Söyleyeceklerini söyledikten sonra yaşlı adam, tepkimi
beklermiş gibi, gözlerini kaldırdı ve benimkilere baktı.
“Senden... nefret ediyorum.” dedim biraz gecikmeyle. “Şu an
seni ne kadar boğazlamak istediğim hakkında hiçbir fikrin yok.”
“Eh, boğazlamadığın için, sanırım bu, teklifimde fayda
gördüğün anlamına mı geliyor?”
Sinir olmuştum. Hem onun gülmesinden hem de yüzündeki
neşeli, sakin gülümsemesinden. Ama yine de haklıydı.

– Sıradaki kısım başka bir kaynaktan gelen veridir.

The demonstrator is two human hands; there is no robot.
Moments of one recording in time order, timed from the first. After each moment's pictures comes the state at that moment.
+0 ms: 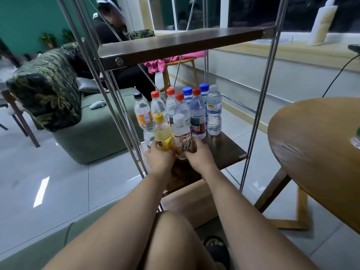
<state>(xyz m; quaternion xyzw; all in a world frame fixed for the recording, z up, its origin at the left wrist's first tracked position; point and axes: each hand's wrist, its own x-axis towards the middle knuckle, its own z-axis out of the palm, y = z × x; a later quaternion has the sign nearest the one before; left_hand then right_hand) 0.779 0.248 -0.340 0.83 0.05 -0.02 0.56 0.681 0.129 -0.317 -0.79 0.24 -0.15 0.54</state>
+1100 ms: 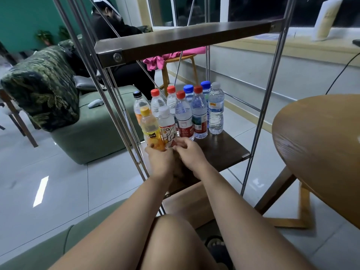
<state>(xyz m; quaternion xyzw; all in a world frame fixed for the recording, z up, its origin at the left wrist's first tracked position) 0.749 0.253 -0.307 0.72 0.04 -0.05 0.69 0.698 0.153 -0.298 -0.75 0.19 -0.12 0.62</state>
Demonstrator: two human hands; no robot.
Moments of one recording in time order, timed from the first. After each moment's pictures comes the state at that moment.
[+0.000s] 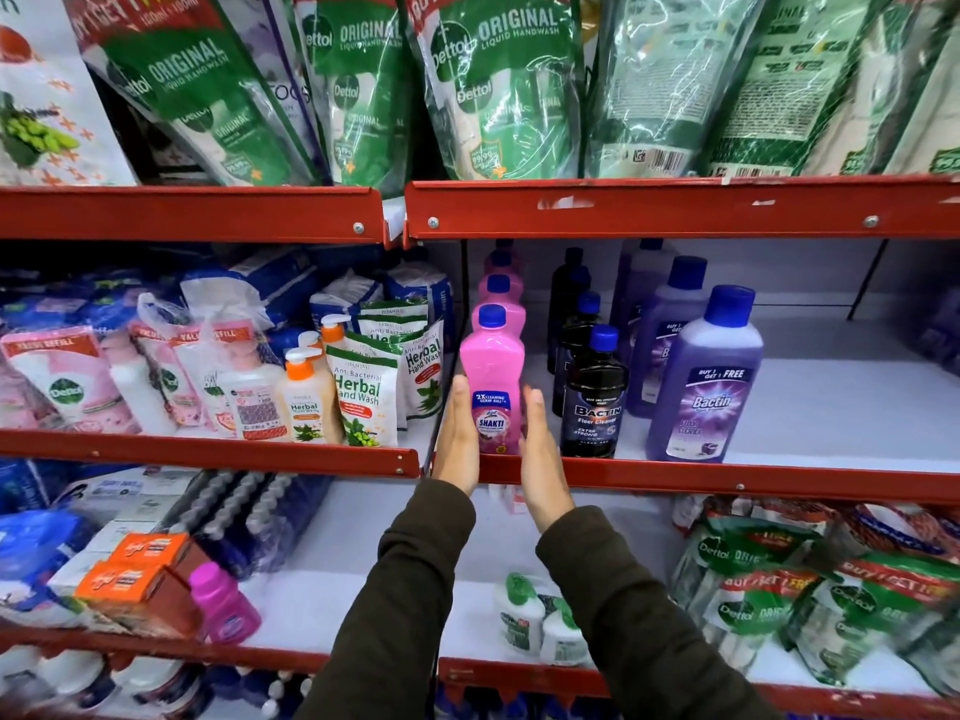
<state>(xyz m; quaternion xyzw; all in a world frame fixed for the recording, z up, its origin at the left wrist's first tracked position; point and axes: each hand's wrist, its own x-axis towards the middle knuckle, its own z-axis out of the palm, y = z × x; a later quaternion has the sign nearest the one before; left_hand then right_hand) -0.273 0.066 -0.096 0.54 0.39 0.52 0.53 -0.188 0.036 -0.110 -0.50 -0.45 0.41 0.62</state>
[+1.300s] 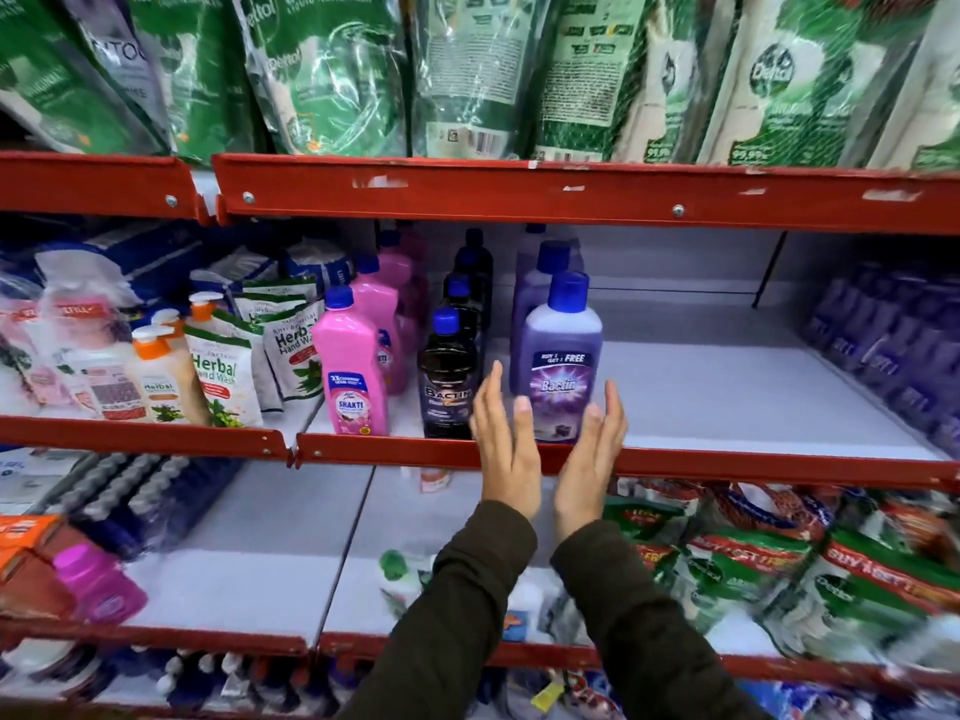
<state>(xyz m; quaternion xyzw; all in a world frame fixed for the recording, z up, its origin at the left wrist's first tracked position) -0.064 -0.016 -0.115 0.60 0.40 0.59 0.35 -0.002 -0.029 -0.128 -0.53 -0.34 0.20 0.75</state>
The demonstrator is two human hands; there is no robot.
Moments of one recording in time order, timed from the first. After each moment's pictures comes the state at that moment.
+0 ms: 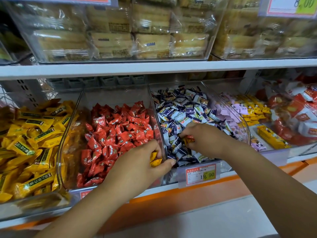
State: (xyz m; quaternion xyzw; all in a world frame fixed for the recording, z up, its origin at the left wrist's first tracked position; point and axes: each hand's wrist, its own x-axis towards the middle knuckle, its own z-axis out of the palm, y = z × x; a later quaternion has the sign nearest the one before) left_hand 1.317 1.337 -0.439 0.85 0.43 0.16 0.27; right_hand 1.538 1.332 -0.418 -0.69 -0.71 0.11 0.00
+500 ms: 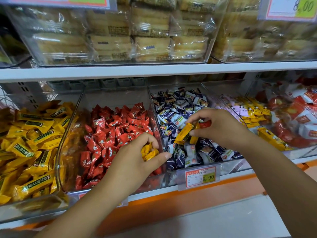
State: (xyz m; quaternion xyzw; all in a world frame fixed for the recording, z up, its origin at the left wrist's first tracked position) left_hand 1.314 1.340 -0.435 0.77 0.41 0.29 0.39; right_hand 1.555 1.318 -0.389 -0.68 -0.65 0.19 0.29
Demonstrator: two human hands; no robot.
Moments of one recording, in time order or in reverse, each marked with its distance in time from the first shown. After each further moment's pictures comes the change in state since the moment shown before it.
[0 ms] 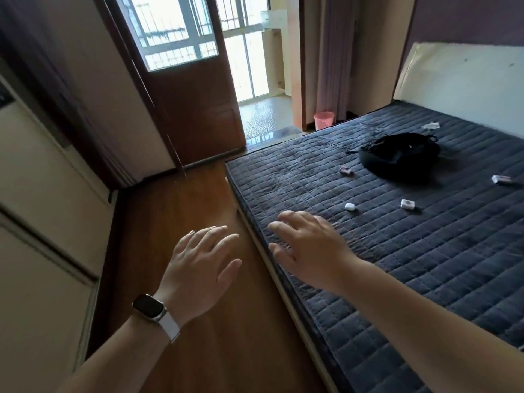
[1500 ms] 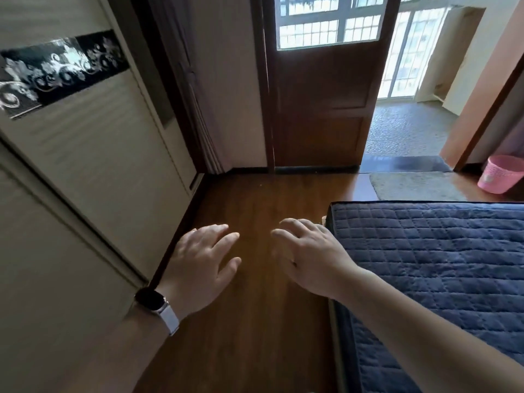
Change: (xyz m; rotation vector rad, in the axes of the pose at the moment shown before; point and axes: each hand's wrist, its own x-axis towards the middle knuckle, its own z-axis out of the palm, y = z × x) left_hand 0.380 -0.482 0.138 0.095 0.022 -0.454; right_hand 0.689 0.004 0.248 0.114 -0.226 -0.458
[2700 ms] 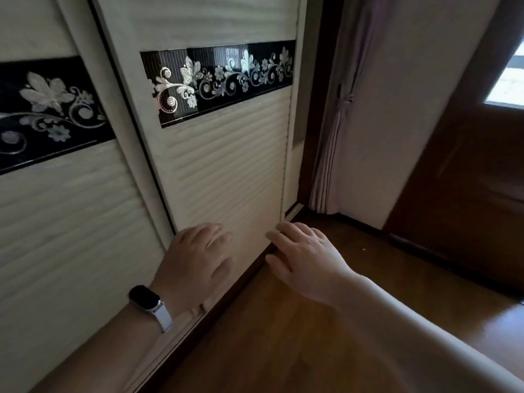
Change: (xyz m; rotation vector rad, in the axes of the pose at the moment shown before) left_hand 0.135 -0.437 0.016 0.194 0.072 -0.453; right_hand 0.521 -0.163 0.116 0.017 -0.120 -0.546
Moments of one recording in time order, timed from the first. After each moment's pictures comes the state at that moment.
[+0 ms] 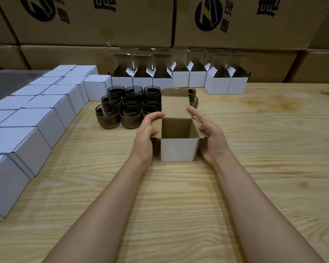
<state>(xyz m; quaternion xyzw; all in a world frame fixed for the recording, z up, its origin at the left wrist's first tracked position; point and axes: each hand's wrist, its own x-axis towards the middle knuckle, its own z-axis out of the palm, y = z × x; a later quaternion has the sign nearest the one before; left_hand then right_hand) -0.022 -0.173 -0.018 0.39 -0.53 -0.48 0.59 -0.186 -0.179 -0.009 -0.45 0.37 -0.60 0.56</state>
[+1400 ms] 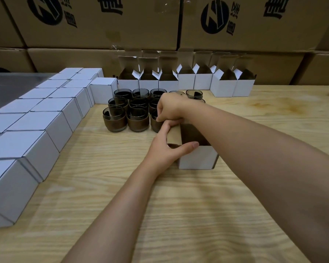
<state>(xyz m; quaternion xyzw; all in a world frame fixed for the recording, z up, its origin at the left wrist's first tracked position) -0.022 -0.170 -0.024 0.42 -0.66 -0.39 0.49 -0.098 -0.262 0.069 -0.83 0.56 -0.01 0.06</state>
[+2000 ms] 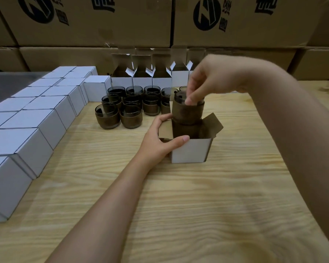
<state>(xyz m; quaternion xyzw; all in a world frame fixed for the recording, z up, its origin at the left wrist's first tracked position) -0.021 -0.167 -0.021 0.44 -0.66 -0.37 0.48 -0.188 -0.187 0.153 -0.81 0.55 -0.09 0.19</state>
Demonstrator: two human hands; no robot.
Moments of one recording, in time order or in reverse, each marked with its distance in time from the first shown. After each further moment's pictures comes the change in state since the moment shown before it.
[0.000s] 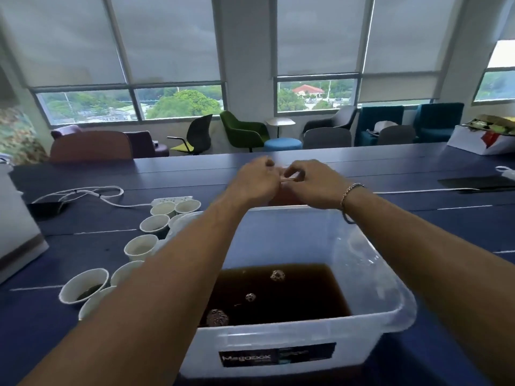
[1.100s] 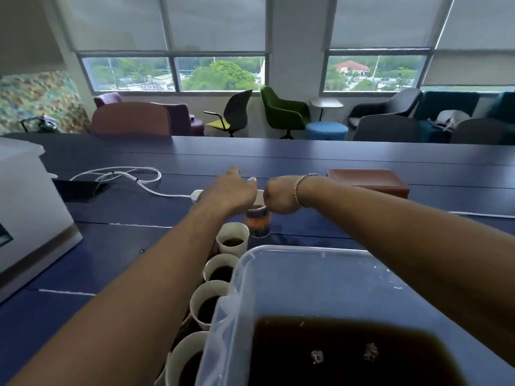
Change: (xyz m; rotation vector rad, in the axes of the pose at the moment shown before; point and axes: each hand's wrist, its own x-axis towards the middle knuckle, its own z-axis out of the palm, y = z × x) left_hand 0.081 -0.190 -0.072 0.143 0.005 -0.429; right_hand 0.189 -0.100 0.150 -0.526 -0.557 -0.276
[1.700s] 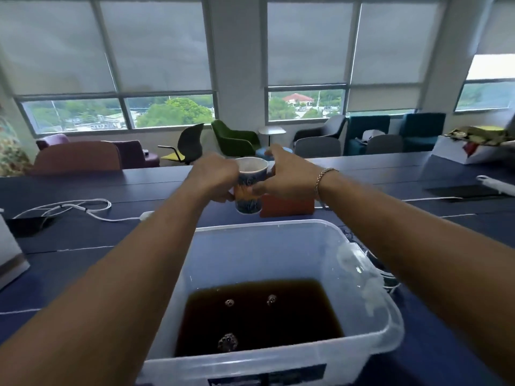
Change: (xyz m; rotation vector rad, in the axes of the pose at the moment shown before) left_hand -0.125 0.141 -0.011 -0.361 -0.035 0.148; right_hand -0.231 0.063 -0.021 0.678 0.507 0.147
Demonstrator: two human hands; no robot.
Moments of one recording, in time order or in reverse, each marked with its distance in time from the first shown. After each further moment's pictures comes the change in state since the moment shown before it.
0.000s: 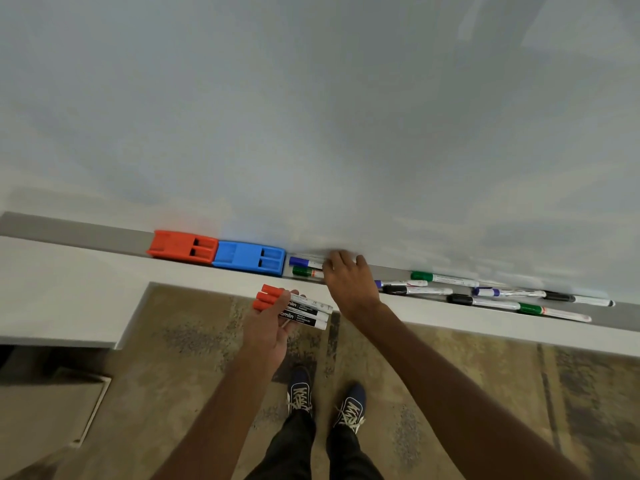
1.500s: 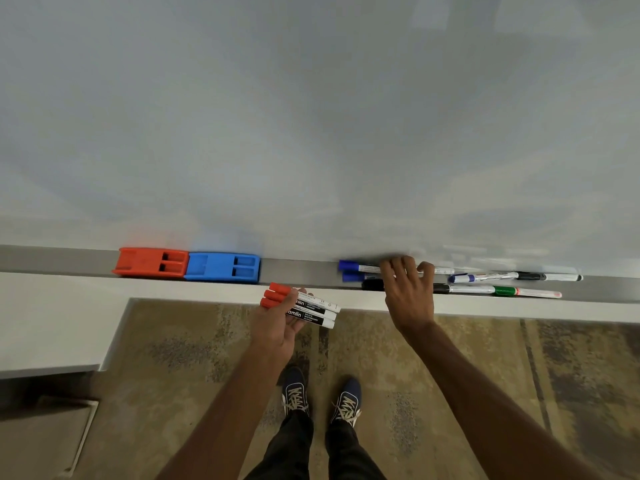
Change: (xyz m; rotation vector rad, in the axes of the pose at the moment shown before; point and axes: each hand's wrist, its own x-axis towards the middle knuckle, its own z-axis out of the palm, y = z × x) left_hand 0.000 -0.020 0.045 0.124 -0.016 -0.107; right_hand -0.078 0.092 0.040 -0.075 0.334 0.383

“Bilesin diye söylüyorum, eğer bana yalan söylediğini
öğrenirsem, direkt geri geleceğim ve seni öldüreceğim.” dedim, memnuniyetsiz
bir şekilde cıkladıktan sonra. “Ve eğer bu ülke Nell’e yine bir araç olarak
muamele etmeye kalkarsa ya da onu tehlikeye atacak kadar ileri giderse, o zaman
onu tamamen ve dibine kadar yok etmek için gücümün yettiği her şeyi yaparım.”
“Bunun gayet farkındayım ve vatanımın öfkeni uyandıracak bir
şeyi hiçbir zaman yapmayacağından emin olmak için elimden geleni yapacağım. Onu
yok edilmiş görmeye niyetim yok, özellikle kendi elimden.”
“Peki, tamam.” İç çektim. “Onunlayken Nell’i güvende tutmak
için her şeyi yapacağım ve komplocu beyinsizleri ondan uzak tutmak için sen de
elinden geleni yapacaksın. Anlaştık mı?”
“Anlaştık.” dedi. “Teşekkür ederim. Şunu bilmeni isterim ki,
kabul ettiğini duymak yaşlı kemiklerimi rahatlıkla doldurdu.”
“Ah lanet olası... Oraya gelip ağzını açamayacak hale
getirmeden önce kapa çeneni.” Konuşurken ayağa kalktım, ama tehdidime uymakla
uğraşmadım. Bunun yerine kapıya doğru ilerledim.
“Hemen gidiyor musun? Peki öyleyse, hoşça kal Yuki. Seninle
konuşmaktan keyif aldım ve ilerleyişin için büyük beklentilerim var.”
“Evet, evet, her neyse. Umarım merdivenlerden falan düşer ve
bacaklarını kırarsın, seni hilekar yaşlı piç.” Son küfrümü de savurduktan sonra
Gizliliği aktifleştirdim ve malikanenin dışına çıkmak için ilerlemeye başladım.